Essa complicação não dá as caras desde o começo, entretanto. No geral, a direção conduz bem o filme tanto esteticamente quanto em termos de conteúdo. Parte desse sucesso é notado na maneira como representam Wyatt Earp, que desde o começo é mostrado como um macho alfa do Oeste sem parecer forçado ou inapropriado. Assim estabelecendo um bom exemplo da tendência de vangloriar a figura histórica, coisa que o filme mantém até o final. Enquanto isso não é problema na maioria das vezes, em outras ela acaba fazendo pouco sentido e dá início aos primeiros deslizes. Uma coisa é criar um protagonista másculo, porém quando a plausibilidade dos eventos é sacrificada por um momento bacaninha de ação as falhas da direção ficam mais explícitas. Exemplo disso pode ser notado em uma cena na qual o clima era para ser dramático e o resultado passa longe disso. A atmosfera geral da cena em conjunto com a trilha sonora incompatível estraga completamente qualquer drama pretendido. É como se tocassem uma música triunfante no momento em que um algo triste acontece, por exemplo.
Ao menos os momentos bons de Earp são realmente bons. Kurt Russell entrega uma ótima interpretação do personagem e, do seu característico jeito, consegue incorporar bem a essência do pistoleiro. Outra forte interpretação pode ser encontrada em Val Kilmer, que está nas botas de outro famoso do Velho Oeste: Doc Holliday, um pistoleiro formado em Odontologia que foi muito amigo de Earp e o acompanhou várias vezes. Representado como o típico aventureiro inconsequente — modelo compartilhado por vários outros caubóis famosos do cinema — é muito difícil não gostar do personagem de Kilmer quando seus traços são tão carismáticos e sua interpretação tão forte. Sua personalidade forte e imponência nunca disputa diretamente com Wyatt Earp, ele é um tipo diferente de herói; cativa mais sendo o vira-lata habilidoso que o macho alfa. Sobre Virgil Earp dispenso comentários. A virilidade da figura de Sam Elliot é explícita demais para ser descrita com palavras, até porque ele não precisa de muitas para causar impacto. O fato é que após jogar “Red Dead Redemption”, fica quase impossível não associar o personagem Landon Ricketts com a imagem de Elliot como Virgil, certamente houve um quê de inspiração.
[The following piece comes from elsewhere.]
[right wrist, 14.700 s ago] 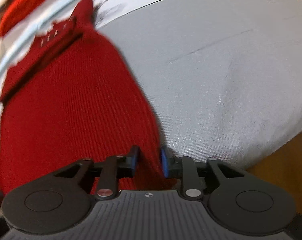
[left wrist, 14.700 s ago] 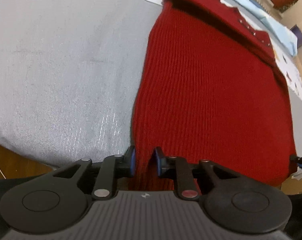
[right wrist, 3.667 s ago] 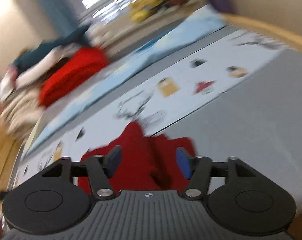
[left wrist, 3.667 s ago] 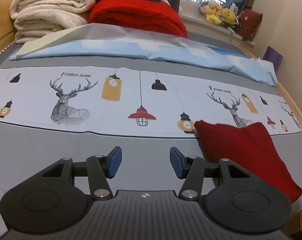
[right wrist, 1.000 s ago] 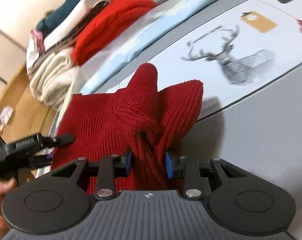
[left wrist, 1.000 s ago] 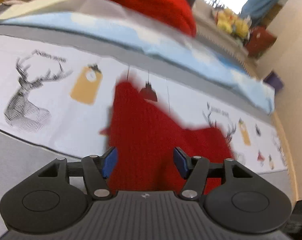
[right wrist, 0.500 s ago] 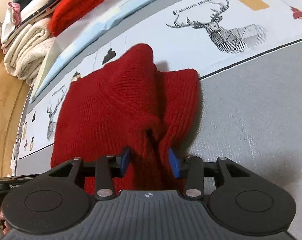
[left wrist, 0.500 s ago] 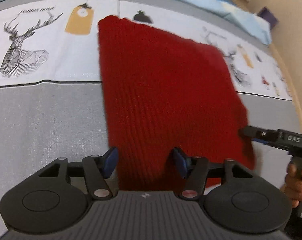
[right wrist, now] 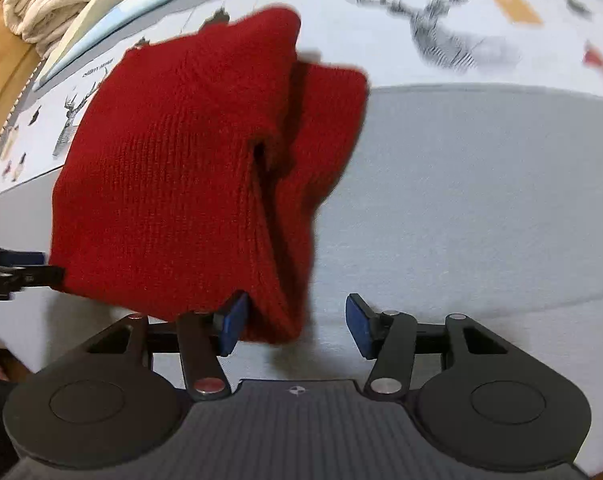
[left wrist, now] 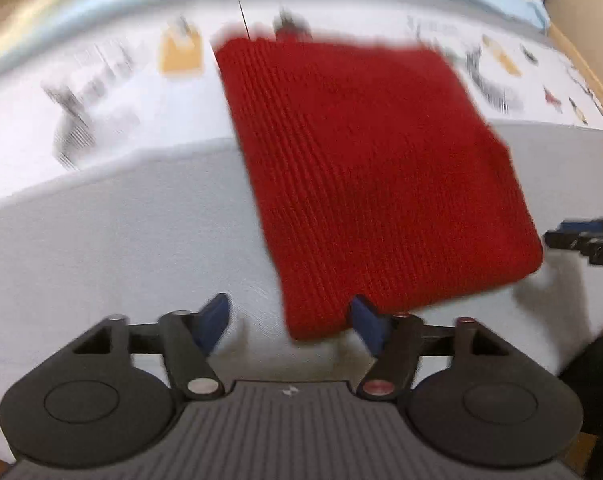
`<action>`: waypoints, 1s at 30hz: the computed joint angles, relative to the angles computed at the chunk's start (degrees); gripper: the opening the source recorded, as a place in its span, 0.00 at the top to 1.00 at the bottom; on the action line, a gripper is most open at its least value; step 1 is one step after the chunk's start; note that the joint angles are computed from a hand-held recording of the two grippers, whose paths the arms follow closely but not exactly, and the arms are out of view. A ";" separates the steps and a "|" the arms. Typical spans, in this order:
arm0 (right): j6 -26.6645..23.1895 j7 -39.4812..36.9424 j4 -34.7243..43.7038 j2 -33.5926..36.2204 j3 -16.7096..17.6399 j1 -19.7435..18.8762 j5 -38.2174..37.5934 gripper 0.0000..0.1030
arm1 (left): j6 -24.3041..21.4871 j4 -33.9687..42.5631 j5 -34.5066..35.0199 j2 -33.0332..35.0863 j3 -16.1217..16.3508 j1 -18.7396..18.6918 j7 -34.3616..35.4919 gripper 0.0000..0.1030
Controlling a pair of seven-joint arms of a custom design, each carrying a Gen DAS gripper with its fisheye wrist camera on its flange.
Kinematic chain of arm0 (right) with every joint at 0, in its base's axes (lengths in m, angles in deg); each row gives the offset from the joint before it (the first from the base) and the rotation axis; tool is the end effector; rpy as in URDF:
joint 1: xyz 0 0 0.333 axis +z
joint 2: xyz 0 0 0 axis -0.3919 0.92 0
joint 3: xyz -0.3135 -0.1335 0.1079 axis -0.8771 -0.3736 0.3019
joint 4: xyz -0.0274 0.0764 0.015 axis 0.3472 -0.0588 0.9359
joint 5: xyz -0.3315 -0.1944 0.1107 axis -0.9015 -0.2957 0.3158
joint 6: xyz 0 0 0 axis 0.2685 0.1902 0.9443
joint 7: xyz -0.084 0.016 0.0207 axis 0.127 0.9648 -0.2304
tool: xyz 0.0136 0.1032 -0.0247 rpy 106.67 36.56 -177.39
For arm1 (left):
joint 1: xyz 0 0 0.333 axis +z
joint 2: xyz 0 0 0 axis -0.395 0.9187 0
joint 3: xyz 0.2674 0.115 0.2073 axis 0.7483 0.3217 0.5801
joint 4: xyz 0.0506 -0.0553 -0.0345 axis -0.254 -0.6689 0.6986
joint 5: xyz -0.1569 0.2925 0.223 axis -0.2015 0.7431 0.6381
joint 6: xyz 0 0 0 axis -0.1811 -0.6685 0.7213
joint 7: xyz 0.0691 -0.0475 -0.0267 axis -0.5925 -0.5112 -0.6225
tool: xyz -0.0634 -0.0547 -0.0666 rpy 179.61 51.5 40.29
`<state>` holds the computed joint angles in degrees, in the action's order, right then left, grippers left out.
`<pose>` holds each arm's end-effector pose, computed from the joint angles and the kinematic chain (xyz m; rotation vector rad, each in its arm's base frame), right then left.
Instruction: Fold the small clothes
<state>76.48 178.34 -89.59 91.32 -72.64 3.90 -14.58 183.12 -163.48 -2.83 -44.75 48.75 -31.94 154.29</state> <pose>0.5992 0.3821 0.5076 -1.8369 1.9810 -0.0502 0.6273 -0.2065 0.5501 -1.7124 2.3027 -0.5064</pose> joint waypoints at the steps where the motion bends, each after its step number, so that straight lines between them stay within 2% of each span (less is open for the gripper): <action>1: 0.39 1.74 -0.51 -1.03 -1.42 1.64 -4.68 0.47 | 3.96 -2.96 1.27 -2.47 0.22 -0.16 -0.74 0.16; 3: 2.56 7.79 -2.69 -3.94 -4.55 5.38 -17.89 0.46 | 12.62 -9.78 4.19 -8.13 0.52 -0.30 -3.81 0.13; 5: 6.73 17.46 -6.11 -7.61 -6.51 7.78 -30.89 0.40 | 20.77 -16.63 5.51 -13.52 0.40 0.08 -7.75 0.00; 6: 8.70 23.90 -7.86 -9.65 -7.19 8.78 -37.47 0.28 | 25.30 -20.14 6.87 -16.09 0.02 0.49 -10.65 0.01; 7: 9.89 29.15 -9.12 -11.23 -7.30 9.24 -42.46 0.22 | 29.13 -23.33 8.72 -18.44 -0.66 1.19 -13.66 0.01; 8: 10.79 35.52 -10.64 -13.15 -7.20 9.87 -48.43 0.11 | 32.49 -26.45 10.90 -20.79 -1.78 2.27 -17.06 0.01; 9: 10.67 39.88 -11.67 -14.52 -6.58 10.12 -52.61 0.05 | 33.99 -28.18 13.00 -22.32 -3.33 3.53 -20.11 0.01; 10: 9.89 43.60 -12.51 -15.74 -5.65 10.34 -56.18 0.02 | 34.94 -29.68 15.34 -23.67 -5.19 5.16 -23.42 0.01; 11: 9.04 46.23 -13.40 -16.85 -4.59 10.37 -58.61 0.01 | 35.29 -30.81 18.13 -24.91 -7.67 7.37 -27.56 0.01; 14: 5.75 52.26 -15.77 -19.07 -0.93 10.17 -61.87 0.01 | 34.18 -34.50 18.89 -28.69 -9.70 7.17 -31.46 0.01; 15: 5.05 54.22 -16.75 -19.61 0.29 10.01 -62.15 0.01 | 34.36 -35.35 21.63 -29.43 -12.81 9.82 -36.00 0.01; 16: 4.97 55.25 -17.72 -19.94 1.17 9.52 -61.99 0.01 | 34.71 -36.53 23.35 -30.19 -14.60 11.16 -39.39 0.01; 18: 4.42 56.54 -19.17 -20.03 3.27 8.89 -60.28 0.01 | 34.08 -38.18 23.24 -29.47 -14.41 9.41 -39.99 0.01; 19: 3.86 56.49 -19.40 -19.80 4.29 8.57 -58.56 0.01 | 31.06 -37.72 22.36 -28.89 -13.45 7.32 -38.60 0.01; 20: 3.24 54.34 -19.33 -19.24 4.96 8.17 -54.72 0.01 | 29.14 -36.76 22.84 -28.03 -13.64 6.99 -39.17 0.01; 21: 2.19 52.76 -18.65 -18.66 5.67 8.14 -52.30 0.01 | 29.89 -36.48 24.79 -27.47 -14.12 7.70 -41.11 0.01; 24: 1.73 52.54 -17.38 -17.07 6.04 7.89 -54.03 0.01 | 31.11 -34.93 34.43 -25.59 -16.75 11.20 -46.71 0.01; 26: 0.70 51.19 -15.98 -15.61 5.89 8.14 -54.70 0.01 | 30.60 -34.01 35.79 -23.76 -15.54 10.08 -46.88 0.01; 30: 1.20 49.79 -14.69 -14.05 5.18 8.85 -53.69 0.01 | 30.39 -33.69 31.11 -21.82 -10.25 5.22 -45.09 0.01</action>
<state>77.68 228.14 -104.28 77.27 -67.46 12.75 -68.27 213.51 -197.17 28.28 -66.56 38.50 -26.72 109.20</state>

Apesar de conhecer a história de Wyatt Earp de outras fontes, “Tombstone” era um Faroeste relativamente desconhecido por mim até pouco tempo atrás; e de bom grado digo que este até que foi uma surpresa bem vinda para quem achou que o gênero tinha perdido fôlego depois de “Unforgiven“. Minando as qualidades do filme, as inconsistências na direção por vezes deixam o longa com uma cara esquista, deixando de lado o Faroeste por uma tendência de filme de ação. Ao menos o longa conta com um elenco de bons atores em bons papéis, além de erros em uma quantidade moderada para evitar que a experiência seja ruim.